Assembly Republicans, who control the chamber, are expected to easily approve the bill, sending it to the Republican Governor Scott Walker, who supports the legislation.
The catalyst for the metallic mining measure is a plan by mining company Gogebic Taconite for a $1.5 billion mine in portions of Iron and Ashland counties in northwestern Wisconsin.
During its first phase, the Gogebic mining site is expected to be about 5 miles long with a 1,500-acre open pit as much as 1,000 feet deep, according to the state's Legislative Fiscal Bureau. The site could grow to about 20 miles long in later phases, the agency said.
The mine, intended to extract the 2.2 billion tons of iron ore available in the area, would be one of the largest in North America, according to Thomas Evans, assistant director of the Wisconsin Geological and Natural History Survey.
"It makes a significant investment and significant commitment in terms of the extraction of that resource, but whether it happens or not, it will be an economic decision by a company," Evans said.
Officials with Cline Resource and Development Group, Gogebic Taconite's parent company, were not immediately available for comment. Cline Resource and Development Group is a privately-held company owned by billionaire Christopher Cline.
The company has said the project could create 700 mining jobs, more than 3,000 construction jobs, and $604 million of total economic benefits annually.
Supporters of the proposed measure say the state's mining regulations have been constraining and the approval process too elongated, creating uncertainty for mining companies.
"A company needs certainty that when they apply for a permit, they will be given a fair shot and a time certain to get an answer," Suder said. "Without that certainty, no company in the world is going to come here and those job opportunities will be completely lost."
Wisconsin's current regulation of mining, like many other U.S. states', is onerous, according to the National Mining Association.

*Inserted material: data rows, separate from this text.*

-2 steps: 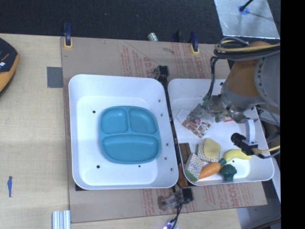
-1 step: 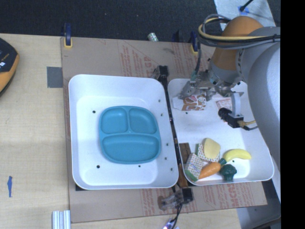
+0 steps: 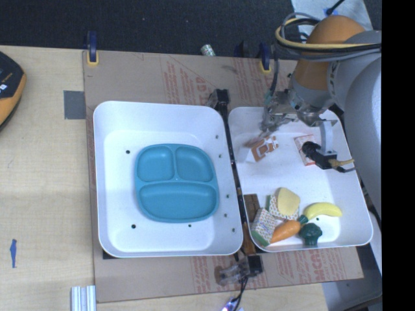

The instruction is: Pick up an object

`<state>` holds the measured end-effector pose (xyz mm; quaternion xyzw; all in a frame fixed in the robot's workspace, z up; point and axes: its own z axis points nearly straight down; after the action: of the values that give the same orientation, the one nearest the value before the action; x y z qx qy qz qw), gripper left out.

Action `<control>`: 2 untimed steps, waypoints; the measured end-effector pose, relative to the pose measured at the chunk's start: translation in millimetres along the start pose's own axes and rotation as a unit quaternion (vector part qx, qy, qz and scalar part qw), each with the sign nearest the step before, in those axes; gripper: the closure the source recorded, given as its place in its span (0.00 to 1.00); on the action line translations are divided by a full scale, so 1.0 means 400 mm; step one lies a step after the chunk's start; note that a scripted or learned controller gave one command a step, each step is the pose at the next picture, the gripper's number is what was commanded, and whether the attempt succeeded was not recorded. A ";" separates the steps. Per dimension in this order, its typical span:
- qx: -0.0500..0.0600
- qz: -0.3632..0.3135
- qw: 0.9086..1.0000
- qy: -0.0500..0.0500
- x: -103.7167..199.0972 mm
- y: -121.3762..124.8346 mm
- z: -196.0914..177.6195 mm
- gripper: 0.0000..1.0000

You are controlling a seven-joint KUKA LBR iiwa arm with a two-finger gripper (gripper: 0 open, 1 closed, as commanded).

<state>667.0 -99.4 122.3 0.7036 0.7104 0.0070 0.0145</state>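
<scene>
Front edge: ribbed metal piece (image 3: 83, 297) on the pale wooden bench (image 3: 39, 193); black clamp (image 3: 237, 272) at the near edge of the cardboard.
Surface: brown printed cardboard sheet (image 3: 162, 76) under both bins, a blue clip (image 3: 93, 47) on its far edge.
Left bin (image 3: 110, 128): blue divided plate (image 3: 176, 181) in the middle.
Right bin (image 3: 350, 193): toy banana (image 3: 322, 210), carrot (image 3: 285, 230), broccoli (image 3: 311, 233) and waffle piece (image 3: 264, 224) crowded in the near corner.
Gripper (image 3: 272, 123): over the right bin's far left part; released or clenched, cannot tell.
Brown-and-white packet (image 3: 264, 148): just beneath the gripper; touching or apart unclear.
Room: dark floor (image 3: 162, 11) beyond the bench.
</scene>
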 end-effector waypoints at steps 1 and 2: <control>0.007 -0.001 1.000 0.003 0.008 -0.009 0.017 0.00; 0.022 0.007 1.000 0.005 -0.133 -0.293 0.074 0.00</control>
<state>551.4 -154.1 89.8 0.7086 0.7056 -0.0055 -0.0045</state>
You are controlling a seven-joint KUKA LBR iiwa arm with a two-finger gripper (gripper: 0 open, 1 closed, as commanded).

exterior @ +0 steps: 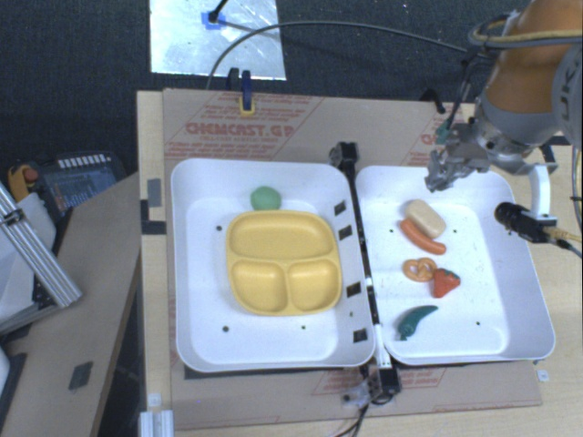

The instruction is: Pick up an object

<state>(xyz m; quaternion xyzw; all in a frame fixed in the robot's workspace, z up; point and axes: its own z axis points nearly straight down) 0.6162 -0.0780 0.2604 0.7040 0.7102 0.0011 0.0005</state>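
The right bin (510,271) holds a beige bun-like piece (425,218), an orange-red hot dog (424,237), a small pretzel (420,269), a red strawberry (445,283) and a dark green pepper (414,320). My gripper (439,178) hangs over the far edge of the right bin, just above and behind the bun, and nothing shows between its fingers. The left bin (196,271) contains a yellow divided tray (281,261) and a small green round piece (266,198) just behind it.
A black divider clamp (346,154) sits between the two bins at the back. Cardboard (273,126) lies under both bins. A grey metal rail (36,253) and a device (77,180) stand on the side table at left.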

"The infuriating long permit process in the United States is far longer than in competing regions like Canada or Chile or Australia," said Luke Popovich, a spokesman for the mining association.
The bill also allows a mining company and the state's Department of Natural Resources one 60-day extension during the approval process. The provision allows the department and U.S. Army Corps of Engineers to jointly prepare environmental impact statements while allowing mining companies to make changes to a proposal during the approval process.
Under the new law, mining companies will be able to fill wetlands, lakes smaller than two acres and some streams with waste, more than they are allowed to under current regulations.
"It's extreme, it's one-sided and clearly flawed," said Anne Sayers, program director of the Wisconsin League of Conservation Voters.
She added mining will pose a public health threat by emitting arsenic, lead and mercury, and damage the ground water supply, a source of drinking water for almost 70 percent of Wisconsin citizens.
It also lessens a mining company's environmental liability by removing irrevocable trust requirements, which require mining companies to set aside money to pay for future environmental issues that may arise such as contamination.
The legislation keeps in place the 40 years of long-term care insurance a mining company must carry and a requirement for a reclamation bond to pay to reclaim the mine site.
Senators passed the bill with a 17-16 vote on February 27 after about a dozen public hearings that consisted of more than 70 hours of debate and testimony were held to during the last two years throughout the state.
Senate Republicans failed to pass the bill last year when a Republican lawmaker refused to support the measure.